Work to complete:
Find how many lines in the data below mention "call". Give the number only.

Supplied information:
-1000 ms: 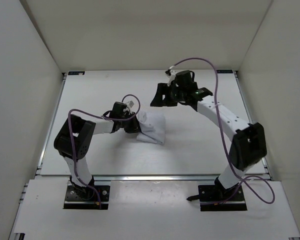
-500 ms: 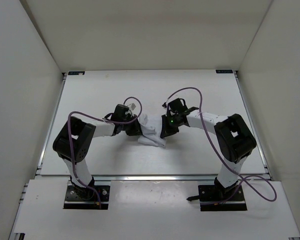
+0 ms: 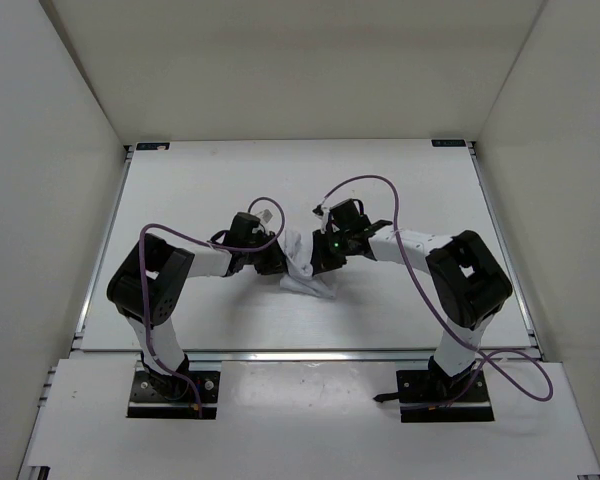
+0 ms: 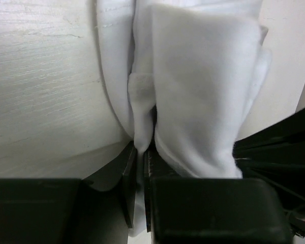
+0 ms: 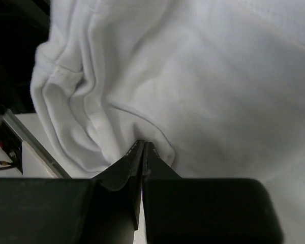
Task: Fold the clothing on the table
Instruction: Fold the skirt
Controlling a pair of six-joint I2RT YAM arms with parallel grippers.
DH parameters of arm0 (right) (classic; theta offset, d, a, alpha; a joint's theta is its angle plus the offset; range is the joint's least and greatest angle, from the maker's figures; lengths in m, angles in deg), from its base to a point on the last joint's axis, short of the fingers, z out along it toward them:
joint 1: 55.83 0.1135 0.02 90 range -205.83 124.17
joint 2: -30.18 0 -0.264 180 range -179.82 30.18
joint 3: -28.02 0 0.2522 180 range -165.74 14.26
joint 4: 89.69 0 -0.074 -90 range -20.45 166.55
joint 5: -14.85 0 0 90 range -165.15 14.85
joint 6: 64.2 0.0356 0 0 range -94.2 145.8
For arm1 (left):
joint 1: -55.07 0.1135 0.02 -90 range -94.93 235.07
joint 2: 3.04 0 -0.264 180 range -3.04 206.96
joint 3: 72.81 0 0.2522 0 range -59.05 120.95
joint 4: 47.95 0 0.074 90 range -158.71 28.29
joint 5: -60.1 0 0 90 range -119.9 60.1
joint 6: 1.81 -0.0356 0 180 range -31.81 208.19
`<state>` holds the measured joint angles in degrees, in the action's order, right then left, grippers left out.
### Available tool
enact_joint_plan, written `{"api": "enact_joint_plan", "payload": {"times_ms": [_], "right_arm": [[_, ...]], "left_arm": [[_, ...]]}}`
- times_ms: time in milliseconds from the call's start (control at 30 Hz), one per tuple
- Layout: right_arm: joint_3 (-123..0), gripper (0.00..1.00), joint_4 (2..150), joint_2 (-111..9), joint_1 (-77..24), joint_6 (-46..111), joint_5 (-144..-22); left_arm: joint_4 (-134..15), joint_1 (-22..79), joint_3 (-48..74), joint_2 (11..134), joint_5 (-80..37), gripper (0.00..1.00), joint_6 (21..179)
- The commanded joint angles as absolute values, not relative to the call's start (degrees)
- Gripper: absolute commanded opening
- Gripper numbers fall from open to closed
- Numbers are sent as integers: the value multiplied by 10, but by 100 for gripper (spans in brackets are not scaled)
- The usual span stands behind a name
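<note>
The clothing (image 3: pixel 306 272) is a small bunched white garment at the middle of the table (image 3: pixel 410 190). My left gripper (image 3: pixel 281 262) reaches it from the left and is shut on a narrow fold of it. In the left wrist view that fold (image 4: pixel 141 101) runs down between the jaws of the left gripper (image 4: pixel 141 150). My right gripper (image 3: pixel 321 260) comes in from the right. In the right wrist view the right gripper (image 5: pixel 143 145) is shut, its tips pinching a small pucker of the clothing (image 5: pixel 203 76). The two grippers stand close, with the cloth between them.
Purple cables (image 3: pixel 365 182) loop above both wrists. Metal rails edge the table (image 3: pixel 110 240), and white walls enclose it on three sides. The right gripper's black body (image 4: pixel 287 137) shows at the right of the left wrist view.
The right arm swung down from the far side to the garment's right edge, and its gripper shut there. The garment is now bunched narrower. The left gripper kept its hold.
</note>
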<state>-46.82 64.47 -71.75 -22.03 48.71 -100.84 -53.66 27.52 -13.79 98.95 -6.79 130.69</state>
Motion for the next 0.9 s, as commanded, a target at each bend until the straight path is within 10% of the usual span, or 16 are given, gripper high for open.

Answer for the task:
2